As part of the transcription process, the LIUM speech diarization toolkit is utilized. This produces a directory <output-dir>/liumlog, which contains .seg files that provide information about the speaker diarization. For more information on the content of these files, please visit http://www-lium.univ-lemans.fr/diarization/.

Details

Due to the nature of decoding with Kaldi, its use of FSTs, and the size of the models in the starterpack, a machine with less than 8GB of memory will probably not be able to compile the graphs or provide very useful ASR performance. In any case, make sure the number of jobs does not crush your machine (use the --nj parameter). Also be advised that building the docker image requires at least 60GiB of available disk space.

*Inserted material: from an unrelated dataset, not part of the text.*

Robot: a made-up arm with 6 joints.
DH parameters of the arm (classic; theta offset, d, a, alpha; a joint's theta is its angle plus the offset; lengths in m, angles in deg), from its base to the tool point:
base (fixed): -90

In the starterpack of Dutch models, the best current performance can be expected when using:

Contribute your own models!

Please see the contribution guidelines and contribute your own models and decoding pipelines!

Licensing

Kaldi-NL is licensed under the Apache 2.0 licence, this concerns only the scripts directly included in this repository and where not explicitly noted otherwise. Note that the various models that can be obtained through Kaldi-NL are never by default covered by this license and may often be licensed differently.

The models for Dutch (asr_nl) that are installable through this Kaldi_NL distribution are licensed under the Creative Commons Attribution-NonCommercial-ShareAlike license (4.0).